Work required:
Copy out every line of the data exactly; do not include the images.

┌──

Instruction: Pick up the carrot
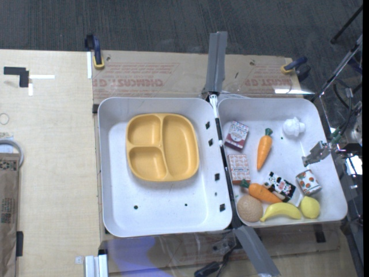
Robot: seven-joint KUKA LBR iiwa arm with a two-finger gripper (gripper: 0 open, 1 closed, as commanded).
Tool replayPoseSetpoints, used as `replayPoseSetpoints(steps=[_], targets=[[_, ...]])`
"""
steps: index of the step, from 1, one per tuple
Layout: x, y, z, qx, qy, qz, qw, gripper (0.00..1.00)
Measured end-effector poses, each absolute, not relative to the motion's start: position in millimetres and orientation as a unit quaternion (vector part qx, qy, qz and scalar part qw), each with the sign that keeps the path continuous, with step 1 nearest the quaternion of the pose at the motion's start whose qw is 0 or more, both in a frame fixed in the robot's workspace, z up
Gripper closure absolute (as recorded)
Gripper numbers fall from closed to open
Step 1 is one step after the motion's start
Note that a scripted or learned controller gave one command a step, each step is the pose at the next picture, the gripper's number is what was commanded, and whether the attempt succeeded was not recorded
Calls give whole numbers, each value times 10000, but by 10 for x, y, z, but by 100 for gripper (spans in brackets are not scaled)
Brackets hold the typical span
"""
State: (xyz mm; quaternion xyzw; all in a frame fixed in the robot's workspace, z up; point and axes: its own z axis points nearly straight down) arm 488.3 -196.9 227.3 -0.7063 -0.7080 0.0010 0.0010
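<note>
Lying untouched in the right bin (pixel 323 120), the carrot (pixel 264 148) is awaiting pickup, the gripper (pixel 319 152) hovering nearby, grip unreadable.

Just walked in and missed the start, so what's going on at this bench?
A robot arm is set up to pick up a carrot. Its gripper sits at the right edge of the right bin, with nothing visibly in it. Two carrots lie there: one carrot near the middle, well left of the gripper, and another carrot lower down among other toy food. The left bin holds a yellow divided plate.
</note>
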Motion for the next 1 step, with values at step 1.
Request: replayPoseSetpoints(steps=[1], targets=[[5504, -1609, 1271, -5421, -8403, 2, 9, 0]])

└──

Expected answer:
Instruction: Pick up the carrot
Robot: seven-joint KUKA LBR iiwa arm with a two-finger gripper (gripper: 0 open, 1 closed, as commanded).
Tool replayPoseSetpoints, used as `replayPoseSetpoints(steps=[_], targets=[[_, ...]])`
"""
steps: index of the step, from 1, one per tuple
Layout: x, y, z, qx, qy, qz, qw, gripper (0.00..1.00)
Measured end-effector poses, each absolute, not relative to the motion's start: position in millimetres and orientation as a unit quaternion (vector part qx, qy, qz and scalar part qw), each with the sign that keeps the path continuous, with step 1 nearest the quaternion of the pose at the motion's start whose qw is 0 or more, both in a frame fixed in the robot's workspace, z up
Gripper closure absolute (as recorded)
Gripper numbers fall from closed to open
Step 1 is one step after the motion's start
Note that a scripted or learned controller gave one command a step, each step is the pose at the next picture, the gripper's number is what was commanded, and whether the attempt succeeded was not recorded
Calls give whole numbers, each value times 10000, but by 10 for x, y, z, but by 100 for gripper (spans in brackets are not scaled)
Brackets hold the typical span
"""
State: (xyz mm; quaternion xyzw; all in a frame fixed in the robot's workspace, z up; point and axes: its own z axis points nearly straight down) arm 488.3 -196.9 227.3 -0.7063 -0.7080 0.0010 0.0010
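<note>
Lying untouched in the right bin (pixel 323 120), the carrot (pixel 264 148) is awaiting pickup, the gripper (pixel 319 152) hovering nearby, grip unreadable.

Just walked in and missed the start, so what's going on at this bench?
A robot arm is set up to pick up a carrot. Its gripper sits at the right edge of the right bin, with nothing visibly in it. Two carrots lie there: one carrot near the middle, well left of the gripper, and another carrot lower down among other toy food. The left bin holds a yellow divided plate.
</note>
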Motion for the next 1 step, with values at step 1.
Request: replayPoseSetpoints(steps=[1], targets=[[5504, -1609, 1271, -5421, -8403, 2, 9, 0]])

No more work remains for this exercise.